*ABOUT THIS EXERCISE:* Look for the string "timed" in the listing. Copy each line that has it.

*RECORDS TO PROCESS:*
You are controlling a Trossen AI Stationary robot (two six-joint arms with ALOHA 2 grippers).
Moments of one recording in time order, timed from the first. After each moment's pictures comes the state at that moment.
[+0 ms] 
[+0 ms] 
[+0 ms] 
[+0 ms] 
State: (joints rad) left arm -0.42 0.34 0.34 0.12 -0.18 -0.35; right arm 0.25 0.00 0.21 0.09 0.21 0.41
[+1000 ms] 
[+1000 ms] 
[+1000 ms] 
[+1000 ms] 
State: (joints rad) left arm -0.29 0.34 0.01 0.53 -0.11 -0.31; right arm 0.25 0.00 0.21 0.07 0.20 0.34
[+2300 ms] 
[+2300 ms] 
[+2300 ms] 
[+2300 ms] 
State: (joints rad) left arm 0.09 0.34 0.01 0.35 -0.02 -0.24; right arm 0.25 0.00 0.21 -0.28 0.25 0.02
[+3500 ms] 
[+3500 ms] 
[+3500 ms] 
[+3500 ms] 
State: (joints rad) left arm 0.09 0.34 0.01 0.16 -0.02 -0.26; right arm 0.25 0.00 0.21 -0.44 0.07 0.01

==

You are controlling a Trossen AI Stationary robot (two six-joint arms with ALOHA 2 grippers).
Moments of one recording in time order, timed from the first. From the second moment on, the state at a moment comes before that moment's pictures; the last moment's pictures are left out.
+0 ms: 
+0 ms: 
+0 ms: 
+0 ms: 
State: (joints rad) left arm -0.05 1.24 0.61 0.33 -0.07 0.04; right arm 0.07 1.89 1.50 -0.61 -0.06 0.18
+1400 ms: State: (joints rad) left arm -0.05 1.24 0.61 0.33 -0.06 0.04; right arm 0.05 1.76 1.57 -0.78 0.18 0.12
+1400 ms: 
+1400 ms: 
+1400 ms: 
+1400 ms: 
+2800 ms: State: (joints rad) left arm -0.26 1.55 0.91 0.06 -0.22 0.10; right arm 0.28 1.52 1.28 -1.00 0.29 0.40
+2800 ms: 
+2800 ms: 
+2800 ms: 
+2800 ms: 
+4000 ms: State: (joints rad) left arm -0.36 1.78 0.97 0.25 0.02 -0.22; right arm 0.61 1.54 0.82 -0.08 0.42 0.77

*RESULT OF THIS TASK:*
Moments of one recording in time order, timed from the first. After each moment's pictures comes the state at that moment.
Moments of one recording in time order, timed from the first. From the second moment on, the state at a moment comes before that moment's pictures; the last moment's pictures are left out.

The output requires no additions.